Residency Program - Case of the Month
February 2012 - Presented by Kali Tu, M.D.
A sixteen year old girl with no significant past medical history presented with a tender right breast lump. She was initially treated with antibiotics; however the mass persisted with increased pain and tenderness. A mammogram detected an infiltrative and hypoechoic 5.2cm mass at the 10 o’clock position. Complete history revealed two episodes of epistaxis and one episode of blood in her stool in the past week and physical exam revealed petechia on her lower legs. Complete blood count showed pancytopenia. Additional imaging showed a sub-acute left foot fracture.
|WBC:||4.4 k/mm3 (4.5-13.5k/mm), 3% blasts (by flow cytometry)|
|Hemoglobin:||9.0 gm/dL (11.5-15.5gm/dL)|
|Platelet:||34 k/mm3 (130-400 k/mm3)|
- Breast biopsy: H&E 2x, 60x. The low-power image shows a small amount of residual adipose tissue and fibrous stroma. Most of the tissue has been infiltrated by sheets of small round blue cells. On high-power these cells are easily identified as monomorphic small cells in sheets and cords with high nuclear to cytoplasmic ratio. Some cells show abundant eosinophilic cytoplasm. The nuclei are pleomorphic and some have a prominent nucleolus. Mitosis and pyknotic cells are easily identified.
- Bone marrow: H&E 2x & 60x. The low-power images show the bone marrow is completely replaced by sheets of cells with an eosinophilic stroma. On high-power, there are small round blue cells in sheets, nests and cords. Some of the cells have an eccentrically located nucleus with a small amount of eosinophilic cytoplasm. Nucleoli are inconspicuous and mitotic figures are easily identified.
- AE1/AE3: Negative.
- CD45: Negative.
- CD56: Positive
- CD57: The cells show focal positivity.
- Desmin/Myo-D: Positive.
- Ki-67: The cells show a high proliferative index about 70%.
- WT-1: The cells show uniform and strong cytoplasmic staining
- Additional negative stains: EBER.
In the CD45 dim gate (gate “D” blast gate) there is a distinct population of cells expressing CD34+/ HLA-DR+/CD33+ dim. The cells were also CD117+ (not illustrated here). This is the phenotype of myeloblasts, thus showing circulating myeloblasts (3% of all detected events).
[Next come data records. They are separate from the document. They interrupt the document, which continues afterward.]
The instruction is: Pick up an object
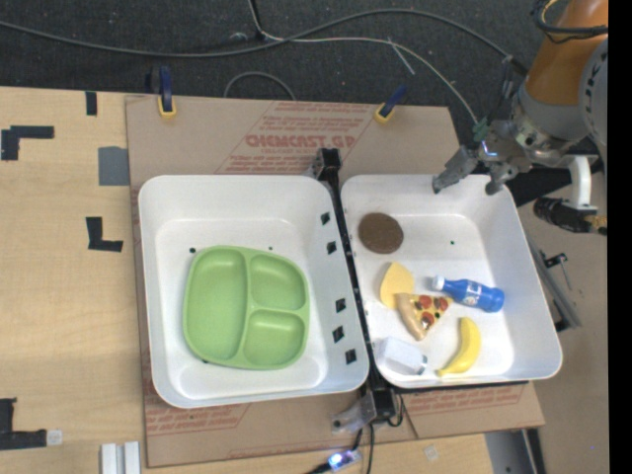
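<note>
Objects for picking all lie in the right bin [513, 227]: a brown round disc [380, 232] near its back left, a yellow wedge [397, 282] below that, a toy pizza slice [423, 312] touching the wedge, a blue bottle [472, 293] lying on its side just beside the slice, a banana [463, 347] toward the front, and a small pale packet [404, 355] at the front left. The claw [472, 173] hangs over the bin's back right rim with its fingers spread wide and nothing between them, well apart from every item.

The main risk is the crowding: the wedge, slice and bottle sit so close that a descent on one would likely nudge a neighbour or pinch two at once. The bottle, lying flat and round, could roll away from closing fingers. The disc looks very thin, though the view is too coarse to be sure, so the fingers may skid over it. The banana and packet lie near the front wall, which could block a finger.

The left bin [158, 215] holds a green divided plate [245, 307]. The worktop [59, 294] bears black tape marks, and cables trail behind.
</note>
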You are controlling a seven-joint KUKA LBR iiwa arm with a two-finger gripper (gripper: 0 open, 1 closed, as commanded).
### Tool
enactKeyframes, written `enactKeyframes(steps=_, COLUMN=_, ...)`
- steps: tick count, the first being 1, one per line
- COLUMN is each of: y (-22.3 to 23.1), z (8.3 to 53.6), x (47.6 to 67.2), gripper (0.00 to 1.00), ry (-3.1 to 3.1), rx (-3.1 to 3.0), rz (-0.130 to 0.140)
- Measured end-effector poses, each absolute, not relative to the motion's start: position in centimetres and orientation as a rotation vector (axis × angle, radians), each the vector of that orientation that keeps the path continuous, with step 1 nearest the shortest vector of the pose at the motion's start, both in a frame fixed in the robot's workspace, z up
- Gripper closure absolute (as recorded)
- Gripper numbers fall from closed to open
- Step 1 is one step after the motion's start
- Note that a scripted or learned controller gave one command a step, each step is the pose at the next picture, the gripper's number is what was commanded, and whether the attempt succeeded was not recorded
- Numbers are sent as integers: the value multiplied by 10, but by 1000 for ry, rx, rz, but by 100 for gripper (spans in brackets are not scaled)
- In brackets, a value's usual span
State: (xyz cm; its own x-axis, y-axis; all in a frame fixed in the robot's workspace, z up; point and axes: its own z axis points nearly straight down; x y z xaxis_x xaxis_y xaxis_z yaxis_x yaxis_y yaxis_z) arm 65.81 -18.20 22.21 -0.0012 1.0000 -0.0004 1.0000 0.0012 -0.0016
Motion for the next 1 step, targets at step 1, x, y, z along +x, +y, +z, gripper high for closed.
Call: enactKeyframes(steps=1, y=-175, z=175, x=654, gripper=0, ry=-2220, rx=-2217, rz=7)
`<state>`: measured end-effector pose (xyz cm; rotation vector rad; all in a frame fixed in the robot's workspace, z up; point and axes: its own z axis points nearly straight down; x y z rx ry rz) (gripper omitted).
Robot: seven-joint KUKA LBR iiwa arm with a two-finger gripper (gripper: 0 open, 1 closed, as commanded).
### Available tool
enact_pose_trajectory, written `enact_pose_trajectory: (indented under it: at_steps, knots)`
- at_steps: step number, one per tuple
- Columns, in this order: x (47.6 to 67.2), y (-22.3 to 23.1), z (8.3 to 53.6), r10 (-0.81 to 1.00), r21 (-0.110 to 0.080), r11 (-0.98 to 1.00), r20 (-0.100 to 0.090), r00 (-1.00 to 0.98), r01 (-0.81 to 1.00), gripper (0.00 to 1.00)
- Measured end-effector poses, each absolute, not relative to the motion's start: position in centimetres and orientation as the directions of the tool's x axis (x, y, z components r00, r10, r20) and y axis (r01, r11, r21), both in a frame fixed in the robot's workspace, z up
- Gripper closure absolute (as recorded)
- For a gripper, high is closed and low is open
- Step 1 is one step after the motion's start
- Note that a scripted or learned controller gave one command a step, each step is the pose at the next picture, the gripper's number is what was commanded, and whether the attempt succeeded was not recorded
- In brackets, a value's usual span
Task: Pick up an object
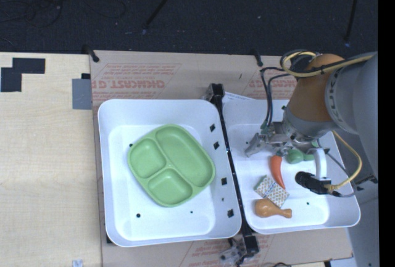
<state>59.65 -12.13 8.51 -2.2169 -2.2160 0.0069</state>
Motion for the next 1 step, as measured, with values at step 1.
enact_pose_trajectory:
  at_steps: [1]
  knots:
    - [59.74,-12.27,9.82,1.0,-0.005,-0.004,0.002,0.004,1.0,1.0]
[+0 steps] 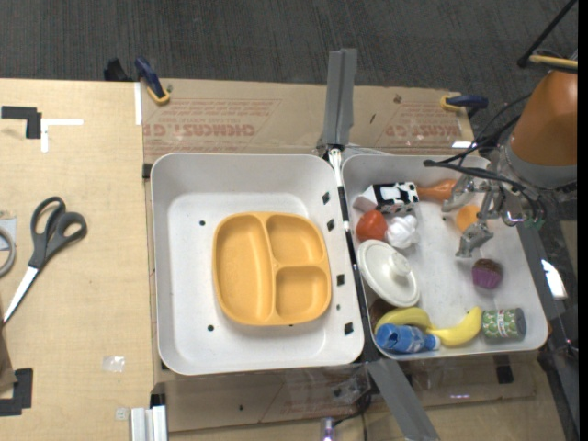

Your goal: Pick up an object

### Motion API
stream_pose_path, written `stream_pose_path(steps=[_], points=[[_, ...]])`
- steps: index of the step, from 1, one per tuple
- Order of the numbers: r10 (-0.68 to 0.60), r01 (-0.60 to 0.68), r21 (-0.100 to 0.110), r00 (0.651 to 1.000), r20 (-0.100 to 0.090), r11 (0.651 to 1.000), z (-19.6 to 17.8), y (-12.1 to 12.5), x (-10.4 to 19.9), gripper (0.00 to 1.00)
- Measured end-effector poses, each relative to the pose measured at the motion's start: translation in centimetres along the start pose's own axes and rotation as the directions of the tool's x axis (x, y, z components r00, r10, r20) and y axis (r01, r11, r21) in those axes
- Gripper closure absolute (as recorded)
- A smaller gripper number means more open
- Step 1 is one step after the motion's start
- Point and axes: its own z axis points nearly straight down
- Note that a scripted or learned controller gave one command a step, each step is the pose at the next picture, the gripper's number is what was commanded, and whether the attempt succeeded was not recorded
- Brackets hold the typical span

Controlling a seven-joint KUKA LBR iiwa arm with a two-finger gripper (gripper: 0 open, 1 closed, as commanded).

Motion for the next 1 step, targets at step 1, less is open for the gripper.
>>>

Summary of immunohistochemical stains:
The pertinent positive stains are the mygenin, myo-D, desmin, and the cytoplasmic staining of WT-1. The cells are positive for CD56 and focal CD57, which broadens the differential. Many negative immunohistochemical stains were performed in the work-up of this tumor which include epithelial markers (CAM5.2, AE1/AE3), S100, CD45, blast markers (CD33, CD34, CD117), T-cell markers (CD43, CD3, CD4), B-cell markers (CD20, CD79a), myeloid markers (CD33, MPO), dendritic cell marker (S100), neuroendocrine maker (synaptophysin), and plasmacytoid dendritic cell markers ( TCL-1, CD123).
Florescence in-situ hybridization (FISH) was performed on the formalin-fixed paraffin-embedded breast biopsy to demonstrate a translocation on chromosome 13, t(13q14) where the FKHR gene is located. The normal result is with two yellow fusion signals from the adjacently located green and yellow signals resulting in a yellow color. The presence of only one fusion signal and at least one green signal represents a mutation at the t;(13q14).